To do
Each record needs to be retyped exactly, though its pictures should not appear.

═══ Material provided

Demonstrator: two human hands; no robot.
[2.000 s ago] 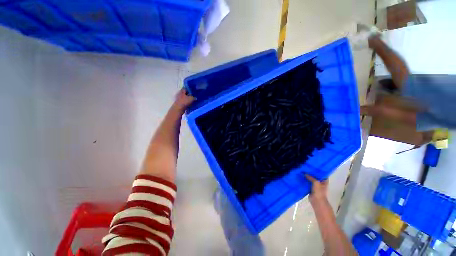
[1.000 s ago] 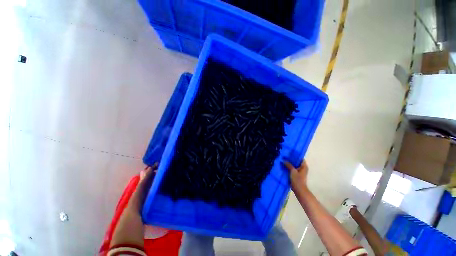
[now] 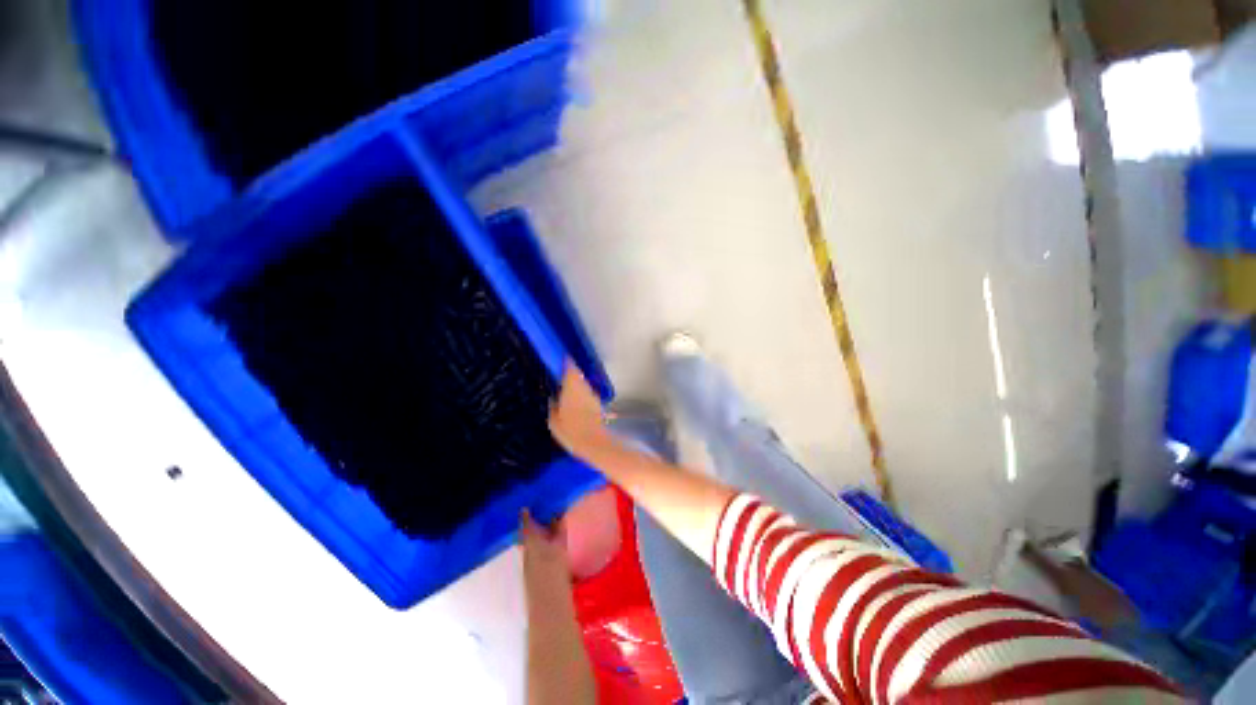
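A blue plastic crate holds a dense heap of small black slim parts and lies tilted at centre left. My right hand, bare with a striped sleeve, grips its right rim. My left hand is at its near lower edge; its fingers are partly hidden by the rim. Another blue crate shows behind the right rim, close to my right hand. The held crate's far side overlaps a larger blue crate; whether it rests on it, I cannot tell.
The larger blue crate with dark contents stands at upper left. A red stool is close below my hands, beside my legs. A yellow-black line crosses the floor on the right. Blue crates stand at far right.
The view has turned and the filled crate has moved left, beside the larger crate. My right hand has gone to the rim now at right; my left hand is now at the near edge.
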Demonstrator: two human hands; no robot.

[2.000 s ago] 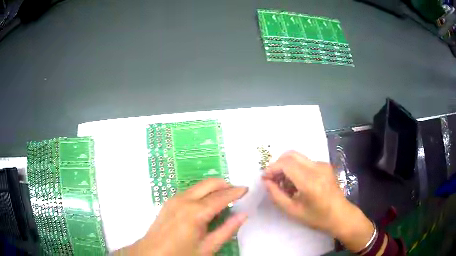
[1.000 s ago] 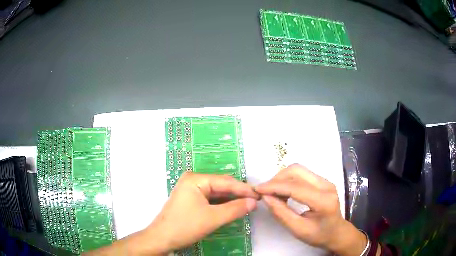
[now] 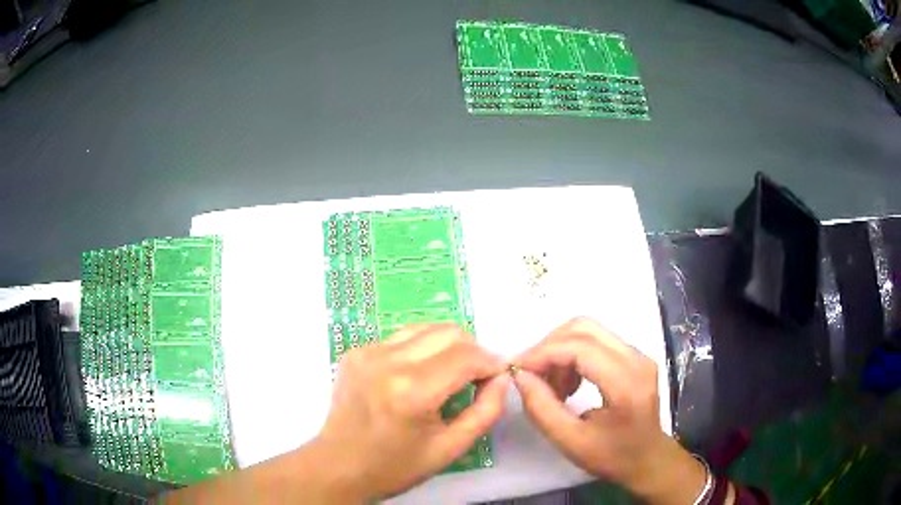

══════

Solution below
Demonstrator: two human hands; no robot.
[2.000 s ago] 
[1.000 s ago] 
[now] 
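A blue plastic crate holds a dense heap of small black slim parts and lies tilted at centre left. My right hand, bare with a striped sleeve, grips its right rim. My left hand is at its near lower edge; its fingers are partly hidden by the rim. Another blue crate shows behind the right rim, close to my right hand. The held crate's far side overlaps a larger blue crate; whether it rests on it, I cannot tell.
The larger blue crate with dark contents stands at upper left. A red stool is close below my hands, beside my legs. A yellow-black line crosses the floor on the right. Blue crates stand at far right.
The view has turned and the filled crate has moved left, beside the larger crate. My right hand has gone to the rim now at right; my left hand is now at the near edge.
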Demonstrator: two human hands; no robot.

[2.000 s ago] 
[1.000 s ago] 
[now] 

Nothing further is required of the output.